__Exercise brief__
The expected output is every entry below, exact in every character.

__Exercise material__
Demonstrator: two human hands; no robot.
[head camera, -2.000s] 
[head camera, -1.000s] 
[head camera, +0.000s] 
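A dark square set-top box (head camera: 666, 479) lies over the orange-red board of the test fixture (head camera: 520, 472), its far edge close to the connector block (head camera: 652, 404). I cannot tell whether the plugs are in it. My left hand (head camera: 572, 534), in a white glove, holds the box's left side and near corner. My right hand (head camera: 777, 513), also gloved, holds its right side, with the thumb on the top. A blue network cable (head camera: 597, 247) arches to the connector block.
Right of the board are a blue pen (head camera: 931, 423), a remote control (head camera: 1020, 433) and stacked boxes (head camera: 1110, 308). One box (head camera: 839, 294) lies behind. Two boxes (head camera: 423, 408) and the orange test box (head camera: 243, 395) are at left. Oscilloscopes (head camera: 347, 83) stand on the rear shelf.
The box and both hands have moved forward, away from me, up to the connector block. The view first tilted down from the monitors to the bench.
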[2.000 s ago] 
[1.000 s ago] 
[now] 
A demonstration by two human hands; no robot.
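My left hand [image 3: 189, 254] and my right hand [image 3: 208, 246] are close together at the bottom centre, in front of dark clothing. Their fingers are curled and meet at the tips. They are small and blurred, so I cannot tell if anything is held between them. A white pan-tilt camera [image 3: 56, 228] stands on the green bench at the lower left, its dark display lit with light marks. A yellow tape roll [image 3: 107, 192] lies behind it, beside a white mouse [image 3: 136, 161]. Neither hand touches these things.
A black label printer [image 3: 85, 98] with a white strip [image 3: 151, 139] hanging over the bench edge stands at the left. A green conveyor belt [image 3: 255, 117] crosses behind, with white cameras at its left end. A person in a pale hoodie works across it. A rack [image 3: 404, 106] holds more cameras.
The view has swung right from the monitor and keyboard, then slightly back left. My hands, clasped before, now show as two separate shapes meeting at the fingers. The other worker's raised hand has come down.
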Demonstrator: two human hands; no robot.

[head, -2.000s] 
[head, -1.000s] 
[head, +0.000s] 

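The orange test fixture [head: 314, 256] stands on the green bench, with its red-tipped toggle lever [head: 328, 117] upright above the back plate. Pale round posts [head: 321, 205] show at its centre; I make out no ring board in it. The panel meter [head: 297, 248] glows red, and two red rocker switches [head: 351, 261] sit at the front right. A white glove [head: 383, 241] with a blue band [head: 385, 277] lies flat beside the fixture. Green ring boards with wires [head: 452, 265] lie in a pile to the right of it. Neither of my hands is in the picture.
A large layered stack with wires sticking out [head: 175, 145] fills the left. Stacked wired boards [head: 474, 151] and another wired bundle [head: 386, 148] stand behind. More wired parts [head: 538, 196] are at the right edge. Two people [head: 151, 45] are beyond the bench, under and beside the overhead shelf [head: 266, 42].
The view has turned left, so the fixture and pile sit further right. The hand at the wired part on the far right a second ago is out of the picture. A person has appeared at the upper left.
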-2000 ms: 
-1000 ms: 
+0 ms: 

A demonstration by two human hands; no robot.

__Written solution__
Demonstrator: two human hands; no robot.
[head camera, -2.000s] 
[head camera, -1.000s] 
[head camera, +0.000s] 
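A dark square set-top box (head camera: 666, 479) lies over the orange-red board of the test fixture (head camera: 520, 472), its far edge close to the connector block (head camera: 652, 404). I cannot tell whether the plugs are in it. My left hand (head camera: 572, 534), in a white glove, holds the box's left side and near corner. My right hand (head camera: 777, 513), also gloved, holds its right side, with the thumb on the top. A blue network cable (head camera: 597, 247) arches to the connector block.
Right of the board are a blue pen (head camera: 931, 423), a remote control (head camera: 1020, 433) and stacked boxes (head camera: 1110, 308). One box (head camera: 839, 294) lies behind. Two boxes (head camera: 423, 408) and the orange test box (head camera: 243, 395) are at left. Oscilloscopes (head camera: 347, 83) stand on the rear shelf.
The box and both hands have moved forward, away from me, up to the connector block. The view first tilted down from the monitors to the bench.
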[2.000 s ago] 
[1.000 s ago] 
[now] 
A demonstration by two human hands; no robot.
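My left hand [image 3: 189, 254] and my right hand [image 3: 208, 246] are close together at the bottom centre, in front of dark clothing. Their fingers are curled and meet at the tips. They are small and blurred, so I cannot tell if anything is held between them. A white pan-tilt camera [image 3: 56, 228] stands on the green bench at the lower left, its dark display lit with light marks. A yellow tape roll [image 3: 107, 192] lies behind it, beside a white mouse [image 3: 136, 161]. Neither hand touches these things.
A black label printer [image 3: 85, 98] with a white strip [image 3: 151, 139] hanging over the bench edge stands at the left. A green conveyor belt [image 3: 255, 117] crosses behind, with white cameras at its left end. A person in a pale hoodie works across it. A rack [image 3: 404, 106] holds more cameras.
The view has swung right from the monitor and keyboard, then slightly back left. My hands, clasped before, now show as two separate shapes meeting at the fingers. The other worker's raised hand has come down.
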Demonstrator: two human hands; no robot.

[head, -2.000s] 
[head, -1.000s] 
[head, +0.000s] 

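The orange test fixture [head: 314, 256] stands on the green bench, with its red-tipped toggle lever [head: 328, 117] upright above the back plate. Pale round posts [head: 321, 205] show at its centre; I make out no ring board in it. The panel meter [head: 297, 248] glows red, and two red rocker switches [head: 351, 261] sit at the front right. A white glove [head: 383, 241] with a blue band [head: 385, 277] lies flat beside the fixture. Green ring boards with wires [head: 452, 265] lie in a pile to the right of it. Neither of my hands is in the picture.
A large layered stack with wires sticking out [head: 175, 145] fills the left. Stacked wired boards [head: 474, 151] and another wired bundle [head: 386, 148] stand behind. More wired parts [head: 538, 196] are at the right edge. Two people [head: 151, 45] are beyond the bench, under and beside the overhead shelf [head: 266, 42].
The view has turned left, so the fixture and pile sit further right. The hand at the wired part on the far right a second ago is out of the picture. A person has appeared at the upper left.
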-2000 ms: 
-1000 ms: 
+0 ms: 

A demonstration by two human hands; no robot.

No further output will be produced for this exercise.